Purpose: [18F]F-AraG is a radiolabeled nucleoside analog that shows relative specificity for activated T cells. The aim of this study was to investigate the biodistribution of [18F]F-AraG in healthy volunteers and assess the preliminary safety and radiation dosimetry. Methods: Six healthy subjects (three female and three male) between the ages of 24 and 60 participated in the study. Each subject received a bolus venous injection of [18F]F-AraG (dose range: 244.2-329.3 MBq) prior to four consecutive PET/MR whole-body scans. Blood samples were collected at regular intervals and vital signs monitored before and after tracer administration. Regions of interest were delineated for multiple organs, and the area under the time-activity curves was calculated for each organ and used to derive time-integrated activity coefficient (TIAC). TIACs were input for absorbed dose and effective dose calculations using OLINDA. Results: PET/MR examination was well tolerated, and no adverse effects to the administration of [18F]F-AraG were noted by the study participants. The biodistribution was generally reflective of the expression and activity profiles of the enzymes involved in [18F]F-AraG's cellular accumulation, mitochondrial kinase dGK, and SAMHD1. The highest uptake was observed in the kidneys and liver, while the brain, lung, bone marrow, and muscle showed low tracer uptake. The estimated effective dose for [18F]F-AraG was 0.0162 mSv/MBq (0.0167 mSv/MBq for females and 0.0157 mSv/MBq for males). Conclusion: Biodistribution of [18F]F-AraG in healthy volunteers was consistent with its association with mitochondrial metabolism. PET/MR [18F]F-AraG imaging was well tolerated, with a radiation dosimetry profile similar to other commonly used [18F]-labeled tracers. [18F]F-AraG's connection with mitochondrial biogenesis and favorable biodistribution characteristics make it an attractive tracer with a variety of potential applications.

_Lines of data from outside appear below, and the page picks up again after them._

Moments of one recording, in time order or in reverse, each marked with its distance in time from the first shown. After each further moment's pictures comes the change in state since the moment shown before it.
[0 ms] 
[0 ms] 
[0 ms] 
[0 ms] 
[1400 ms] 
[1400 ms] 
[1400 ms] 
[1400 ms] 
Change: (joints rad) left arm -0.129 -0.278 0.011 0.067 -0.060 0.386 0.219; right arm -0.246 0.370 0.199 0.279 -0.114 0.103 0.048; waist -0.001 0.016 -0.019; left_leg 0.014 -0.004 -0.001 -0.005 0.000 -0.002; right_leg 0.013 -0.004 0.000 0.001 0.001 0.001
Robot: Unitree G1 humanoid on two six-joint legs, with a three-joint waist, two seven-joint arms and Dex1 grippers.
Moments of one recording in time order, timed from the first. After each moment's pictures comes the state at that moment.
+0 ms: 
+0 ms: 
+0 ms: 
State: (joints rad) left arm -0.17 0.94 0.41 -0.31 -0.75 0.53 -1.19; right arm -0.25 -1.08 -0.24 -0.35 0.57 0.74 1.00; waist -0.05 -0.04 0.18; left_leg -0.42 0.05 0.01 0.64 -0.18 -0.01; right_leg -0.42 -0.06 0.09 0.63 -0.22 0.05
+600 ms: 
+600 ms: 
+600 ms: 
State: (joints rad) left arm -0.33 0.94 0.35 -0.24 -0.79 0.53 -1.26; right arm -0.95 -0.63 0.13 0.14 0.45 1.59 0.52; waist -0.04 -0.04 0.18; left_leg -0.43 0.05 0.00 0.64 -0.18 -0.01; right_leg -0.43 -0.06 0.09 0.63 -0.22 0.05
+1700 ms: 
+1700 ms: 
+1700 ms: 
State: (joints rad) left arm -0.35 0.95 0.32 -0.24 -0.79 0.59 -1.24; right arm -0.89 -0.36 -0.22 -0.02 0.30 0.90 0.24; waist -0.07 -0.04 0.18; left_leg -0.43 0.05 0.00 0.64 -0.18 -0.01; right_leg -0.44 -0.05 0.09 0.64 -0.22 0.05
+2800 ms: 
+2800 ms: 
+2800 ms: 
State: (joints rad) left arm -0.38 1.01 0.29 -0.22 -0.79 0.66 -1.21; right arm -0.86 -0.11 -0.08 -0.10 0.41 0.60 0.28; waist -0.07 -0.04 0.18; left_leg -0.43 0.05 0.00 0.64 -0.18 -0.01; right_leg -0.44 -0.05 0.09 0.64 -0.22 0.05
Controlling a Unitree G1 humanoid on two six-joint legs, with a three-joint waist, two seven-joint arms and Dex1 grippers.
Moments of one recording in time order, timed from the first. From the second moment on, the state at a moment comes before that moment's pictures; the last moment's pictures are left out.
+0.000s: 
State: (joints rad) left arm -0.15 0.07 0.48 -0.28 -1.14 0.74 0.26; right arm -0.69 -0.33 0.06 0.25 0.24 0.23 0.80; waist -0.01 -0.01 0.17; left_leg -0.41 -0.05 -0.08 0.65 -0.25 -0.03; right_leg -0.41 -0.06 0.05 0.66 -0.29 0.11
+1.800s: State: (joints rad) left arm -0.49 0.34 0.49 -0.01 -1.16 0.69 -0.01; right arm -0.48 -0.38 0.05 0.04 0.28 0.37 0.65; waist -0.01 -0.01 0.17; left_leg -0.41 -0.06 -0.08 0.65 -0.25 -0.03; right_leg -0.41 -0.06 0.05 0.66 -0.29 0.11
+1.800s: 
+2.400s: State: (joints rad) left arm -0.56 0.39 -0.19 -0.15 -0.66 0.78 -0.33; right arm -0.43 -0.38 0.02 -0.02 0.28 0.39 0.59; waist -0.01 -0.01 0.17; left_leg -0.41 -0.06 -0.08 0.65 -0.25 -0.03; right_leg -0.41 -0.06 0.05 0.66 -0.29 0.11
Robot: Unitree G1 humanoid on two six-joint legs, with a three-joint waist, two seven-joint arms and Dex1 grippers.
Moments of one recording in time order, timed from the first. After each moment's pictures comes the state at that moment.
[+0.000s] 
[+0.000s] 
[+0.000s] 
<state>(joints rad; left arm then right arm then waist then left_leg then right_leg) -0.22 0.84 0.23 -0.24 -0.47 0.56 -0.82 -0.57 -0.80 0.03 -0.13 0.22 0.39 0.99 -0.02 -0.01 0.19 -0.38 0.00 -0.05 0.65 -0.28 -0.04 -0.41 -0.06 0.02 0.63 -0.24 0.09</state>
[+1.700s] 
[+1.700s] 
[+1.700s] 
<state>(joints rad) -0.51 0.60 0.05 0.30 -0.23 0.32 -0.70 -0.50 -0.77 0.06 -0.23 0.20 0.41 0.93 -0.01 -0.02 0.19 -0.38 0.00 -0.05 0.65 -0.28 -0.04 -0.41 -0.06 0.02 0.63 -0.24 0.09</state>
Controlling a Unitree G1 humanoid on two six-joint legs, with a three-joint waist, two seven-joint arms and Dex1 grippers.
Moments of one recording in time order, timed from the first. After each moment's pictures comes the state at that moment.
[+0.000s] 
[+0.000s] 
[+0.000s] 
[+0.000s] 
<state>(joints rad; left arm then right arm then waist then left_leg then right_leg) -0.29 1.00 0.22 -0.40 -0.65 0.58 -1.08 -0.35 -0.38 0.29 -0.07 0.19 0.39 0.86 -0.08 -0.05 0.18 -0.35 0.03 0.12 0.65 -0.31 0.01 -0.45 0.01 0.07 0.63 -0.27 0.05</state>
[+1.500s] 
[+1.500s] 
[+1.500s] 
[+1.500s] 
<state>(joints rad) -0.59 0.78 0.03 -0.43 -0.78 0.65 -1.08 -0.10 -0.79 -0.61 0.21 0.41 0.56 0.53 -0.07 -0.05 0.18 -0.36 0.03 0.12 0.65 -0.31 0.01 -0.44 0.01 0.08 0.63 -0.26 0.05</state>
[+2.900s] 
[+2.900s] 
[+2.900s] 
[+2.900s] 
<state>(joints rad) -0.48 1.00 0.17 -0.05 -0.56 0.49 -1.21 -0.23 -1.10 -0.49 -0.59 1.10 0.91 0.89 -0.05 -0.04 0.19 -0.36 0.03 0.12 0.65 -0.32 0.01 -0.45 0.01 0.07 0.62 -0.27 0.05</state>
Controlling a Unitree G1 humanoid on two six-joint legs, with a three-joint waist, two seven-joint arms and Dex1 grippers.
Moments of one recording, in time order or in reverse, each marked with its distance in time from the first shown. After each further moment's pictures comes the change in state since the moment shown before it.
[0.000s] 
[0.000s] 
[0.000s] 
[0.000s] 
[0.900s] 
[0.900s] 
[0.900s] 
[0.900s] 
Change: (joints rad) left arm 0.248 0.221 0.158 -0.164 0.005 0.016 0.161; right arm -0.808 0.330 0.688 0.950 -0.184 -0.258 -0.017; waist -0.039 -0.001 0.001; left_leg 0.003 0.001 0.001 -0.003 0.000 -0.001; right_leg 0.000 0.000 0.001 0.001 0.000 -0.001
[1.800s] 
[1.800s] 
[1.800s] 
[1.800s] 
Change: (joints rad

18F-AraG PET for CD8 Profiling of Tumors and Assessment of Immunomodulation by Chemotherapy.

Most clinical trials exploring various combinations of chemo- and immunotherapy rely on serial biopsy to provide information on immune response. The aim of this study was to assess the value of 18F-arabinosyl guanine (18F-AraG) as a noninvasive tool that profiles tumors on the basis of the key player in adaptive antitumor response, CD8+ cells, and evaluates the immunomodulatory effects of chemotherapy. Methods: To evaluate the ability of 18F-AraG to report on the presence of CD8+ cells within the tumor microenvironment, we imaged a panel of syngeneic tumor models (MC38, CT26, LLC, A9F1, 4T1, and B16F10) and correlated the signal intensity with the number of lymphocytes found in the tumors. The capacity of 18F-AraG to detect immunomodulatory effects of chemotherapy was determined by longitudinal imaging of tumor-bearing mice (MC38 and A9F1) undergoing 2 types of chemotherapy: oxaliplatin/cyclophosphamide, shown to induce immunogenic cell death, and paclitaxel/carboplatin, reported to cause immunogenically silent tumor cell death. Results: In the tumor panel, 18F-AraG revealed strikingly different uptake patterns resembling cancer-immune phenotypes observed in the clinic. A statistically significant correlation was found between the 18F-AraG signal and the number of PD-1-positive CD8+ cells isolated from the tumors (r2 = 0.528, P < 0.0001). In the MC38 model, paclitaxel/carboplatin did not result in an appreciable change in signal after therapy (1.69 ± 0.25 vs. 1.50 ± 0.33 percentage injected dose per gram), but oxaliplatin/cyclophosphamide treatment led to close to a 2.4-fold higher 18F-AraG signal (1.20 ± 0.31 vs. 2.84 ± 0.93 percentage injected dose per gram). The statistically significant increase in signal after oxaliplatin/cyclophosphamide was also observed in the A9F1 model (0.95 ± 0.36 vs. 1.99 ± 0.54 percentage injected dose per gram). Conclusion: The ability of 18F-AraG PET to assess the location and function of CD8+ cells, as well immune activity within tumors after immune priming therapy, warrants further investigation into its utility for patient selection, evaluation of optimal time to deliver immunotherapies, and assessment of combinatorial therapies.